Work to be completed: Which lines in the records below contain the word "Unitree"? Copy each of them.

Supplied information:
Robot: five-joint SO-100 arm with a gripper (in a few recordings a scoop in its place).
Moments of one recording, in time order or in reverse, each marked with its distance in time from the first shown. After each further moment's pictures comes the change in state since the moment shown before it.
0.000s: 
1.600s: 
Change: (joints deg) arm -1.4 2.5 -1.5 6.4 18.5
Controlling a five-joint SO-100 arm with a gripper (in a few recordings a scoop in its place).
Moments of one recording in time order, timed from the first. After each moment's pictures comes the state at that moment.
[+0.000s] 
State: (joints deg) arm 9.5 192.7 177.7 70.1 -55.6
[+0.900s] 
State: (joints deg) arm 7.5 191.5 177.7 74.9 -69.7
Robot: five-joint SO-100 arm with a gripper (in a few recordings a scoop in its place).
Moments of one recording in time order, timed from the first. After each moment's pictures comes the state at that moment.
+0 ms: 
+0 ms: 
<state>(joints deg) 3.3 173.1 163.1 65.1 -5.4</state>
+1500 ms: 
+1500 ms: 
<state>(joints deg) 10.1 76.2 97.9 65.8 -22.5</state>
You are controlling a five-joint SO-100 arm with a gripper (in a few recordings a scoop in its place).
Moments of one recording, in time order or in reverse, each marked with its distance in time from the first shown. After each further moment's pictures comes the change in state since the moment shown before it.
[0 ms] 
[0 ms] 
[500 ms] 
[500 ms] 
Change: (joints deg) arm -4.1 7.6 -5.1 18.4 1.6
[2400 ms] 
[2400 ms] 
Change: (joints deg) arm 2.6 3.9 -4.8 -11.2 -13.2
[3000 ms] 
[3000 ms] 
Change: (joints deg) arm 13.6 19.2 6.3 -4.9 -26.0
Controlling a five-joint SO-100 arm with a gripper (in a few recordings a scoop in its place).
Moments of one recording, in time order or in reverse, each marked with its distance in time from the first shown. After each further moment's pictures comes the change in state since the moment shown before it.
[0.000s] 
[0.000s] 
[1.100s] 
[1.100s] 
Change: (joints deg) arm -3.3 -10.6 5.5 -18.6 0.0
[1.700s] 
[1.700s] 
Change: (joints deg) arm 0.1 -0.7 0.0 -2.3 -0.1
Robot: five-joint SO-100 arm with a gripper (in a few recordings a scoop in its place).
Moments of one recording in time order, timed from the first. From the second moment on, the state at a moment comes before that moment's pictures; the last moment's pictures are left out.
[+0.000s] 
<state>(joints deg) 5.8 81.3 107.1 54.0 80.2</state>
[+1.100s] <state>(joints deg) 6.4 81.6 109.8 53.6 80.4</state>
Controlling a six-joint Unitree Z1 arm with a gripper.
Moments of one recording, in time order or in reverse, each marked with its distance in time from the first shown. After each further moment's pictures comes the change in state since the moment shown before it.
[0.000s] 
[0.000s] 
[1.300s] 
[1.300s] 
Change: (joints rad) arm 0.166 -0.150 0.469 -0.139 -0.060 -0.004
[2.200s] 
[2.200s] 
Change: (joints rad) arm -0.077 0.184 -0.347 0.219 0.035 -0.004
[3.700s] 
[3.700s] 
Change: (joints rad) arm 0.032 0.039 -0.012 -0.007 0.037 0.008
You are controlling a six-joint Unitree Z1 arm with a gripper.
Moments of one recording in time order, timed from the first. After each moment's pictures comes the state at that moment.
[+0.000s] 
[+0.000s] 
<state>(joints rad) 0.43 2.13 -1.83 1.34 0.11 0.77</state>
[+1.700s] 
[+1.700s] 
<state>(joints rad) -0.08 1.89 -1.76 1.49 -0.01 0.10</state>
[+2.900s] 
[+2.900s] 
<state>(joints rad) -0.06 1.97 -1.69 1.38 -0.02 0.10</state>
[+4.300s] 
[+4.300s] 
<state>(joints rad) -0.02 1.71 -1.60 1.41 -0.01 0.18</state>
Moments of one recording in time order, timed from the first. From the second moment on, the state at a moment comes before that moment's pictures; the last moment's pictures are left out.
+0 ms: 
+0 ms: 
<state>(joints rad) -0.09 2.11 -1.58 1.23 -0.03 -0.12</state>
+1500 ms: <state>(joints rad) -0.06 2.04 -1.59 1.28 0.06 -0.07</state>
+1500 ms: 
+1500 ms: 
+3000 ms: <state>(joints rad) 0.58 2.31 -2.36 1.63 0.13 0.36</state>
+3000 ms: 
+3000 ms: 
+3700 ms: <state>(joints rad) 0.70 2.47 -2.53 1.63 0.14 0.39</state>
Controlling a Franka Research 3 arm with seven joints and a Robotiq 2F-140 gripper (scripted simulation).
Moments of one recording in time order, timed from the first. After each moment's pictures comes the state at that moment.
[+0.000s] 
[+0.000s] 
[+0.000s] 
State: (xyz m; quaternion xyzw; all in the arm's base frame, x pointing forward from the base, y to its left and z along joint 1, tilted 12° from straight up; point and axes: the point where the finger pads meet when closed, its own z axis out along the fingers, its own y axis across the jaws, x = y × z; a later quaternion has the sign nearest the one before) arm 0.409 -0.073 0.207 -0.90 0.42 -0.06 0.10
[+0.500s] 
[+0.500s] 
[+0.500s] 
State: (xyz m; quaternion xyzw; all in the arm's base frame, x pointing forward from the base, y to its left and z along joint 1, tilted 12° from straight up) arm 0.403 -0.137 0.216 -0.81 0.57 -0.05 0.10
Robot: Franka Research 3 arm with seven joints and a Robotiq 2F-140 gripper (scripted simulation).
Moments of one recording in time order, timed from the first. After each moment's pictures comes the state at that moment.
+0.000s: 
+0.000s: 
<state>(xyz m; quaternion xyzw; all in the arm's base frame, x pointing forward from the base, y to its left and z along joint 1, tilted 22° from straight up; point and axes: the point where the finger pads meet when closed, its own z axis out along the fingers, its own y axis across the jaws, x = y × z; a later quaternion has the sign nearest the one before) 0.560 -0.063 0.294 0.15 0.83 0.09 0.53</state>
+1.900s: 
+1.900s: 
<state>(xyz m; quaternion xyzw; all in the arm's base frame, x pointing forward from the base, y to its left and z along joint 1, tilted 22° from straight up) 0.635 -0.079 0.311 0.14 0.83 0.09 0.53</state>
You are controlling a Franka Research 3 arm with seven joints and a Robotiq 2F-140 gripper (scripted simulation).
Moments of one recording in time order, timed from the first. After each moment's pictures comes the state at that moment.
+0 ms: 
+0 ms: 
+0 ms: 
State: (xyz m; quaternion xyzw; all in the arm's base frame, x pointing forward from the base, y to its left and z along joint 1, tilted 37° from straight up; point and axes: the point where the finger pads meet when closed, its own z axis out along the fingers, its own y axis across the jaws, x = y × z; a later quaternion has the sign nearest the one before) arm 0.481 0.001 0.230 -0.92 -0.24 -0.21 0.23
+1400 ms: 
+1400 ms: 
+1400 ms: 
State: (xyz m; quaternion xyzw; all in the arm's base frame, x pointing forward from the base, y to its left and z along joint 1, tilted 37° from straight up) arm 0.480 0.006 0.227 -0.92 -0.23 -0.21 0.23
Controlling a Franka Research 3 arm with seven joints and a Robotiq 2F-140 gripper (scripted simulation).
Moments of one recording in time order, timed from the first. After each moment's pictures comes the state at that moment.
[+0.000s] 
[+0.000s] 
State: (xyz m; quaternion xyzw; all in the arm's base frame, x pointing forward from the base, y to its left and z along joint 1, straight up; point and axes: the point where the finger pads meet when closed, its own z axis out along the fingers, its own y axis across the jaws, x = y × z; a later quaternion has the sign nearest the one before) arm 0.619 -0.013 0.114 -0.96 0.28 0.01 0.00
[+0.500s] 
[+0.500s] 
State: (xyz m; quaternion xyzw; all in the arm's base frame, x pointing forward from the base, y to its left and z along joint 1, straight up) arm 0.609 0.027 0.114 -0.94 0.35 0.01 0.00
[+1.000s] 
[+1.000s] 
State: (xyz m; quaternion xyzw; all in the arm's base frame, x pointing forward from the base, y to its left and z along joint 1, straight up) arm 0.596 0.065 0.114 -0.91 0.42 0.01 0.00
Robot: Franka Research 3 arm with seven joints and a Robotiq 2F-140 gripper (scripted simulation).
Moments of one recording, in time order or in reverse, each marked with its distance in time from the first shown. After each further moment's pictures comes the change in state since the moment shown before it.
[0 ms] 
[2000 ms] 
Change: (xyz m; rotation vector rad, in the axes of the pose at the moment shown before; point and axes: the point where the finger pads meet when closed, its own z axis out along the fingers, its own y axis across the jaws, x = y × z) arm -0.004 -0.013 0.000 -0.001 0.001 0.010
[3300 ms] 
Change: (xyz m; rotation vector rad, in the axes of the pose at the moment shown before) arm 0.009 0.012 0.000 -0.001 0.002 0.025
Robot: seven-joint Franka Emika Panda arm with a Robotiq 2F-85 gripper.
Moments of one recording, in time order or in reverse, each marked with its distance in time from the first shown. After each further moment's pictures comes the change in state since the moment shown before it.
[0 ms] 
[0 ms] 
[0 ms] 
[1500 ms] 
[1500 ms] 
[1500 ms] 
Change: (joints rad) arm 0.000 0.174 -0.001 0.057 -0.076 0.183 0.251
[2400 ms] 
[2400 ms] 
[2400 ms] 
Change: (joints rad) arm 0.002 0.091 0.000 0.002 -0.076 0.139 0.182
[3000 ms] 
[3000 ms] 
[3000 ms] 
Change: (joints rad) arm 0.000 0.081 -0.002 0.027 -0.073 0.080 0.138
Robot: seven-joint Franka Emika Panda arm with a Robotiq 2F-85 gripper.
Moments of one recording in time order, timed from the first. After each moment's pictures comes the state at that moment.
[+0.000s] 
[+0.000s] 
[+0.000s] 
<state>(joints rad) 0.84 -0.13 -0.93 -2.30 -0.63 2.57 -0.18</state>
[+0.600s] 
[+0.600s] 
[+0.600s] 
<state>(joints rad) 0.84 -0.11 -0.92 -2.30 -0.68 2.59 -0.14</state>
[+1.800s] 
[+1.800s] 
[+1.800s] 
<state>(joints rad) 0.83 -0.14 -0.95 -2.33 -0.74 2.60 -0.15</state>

Answer to the exercise:
Controlling a six-joint Unitree Z1 arm with a gripper.
You are controlling a six-joint Unitree Z1 arm with a gripper.

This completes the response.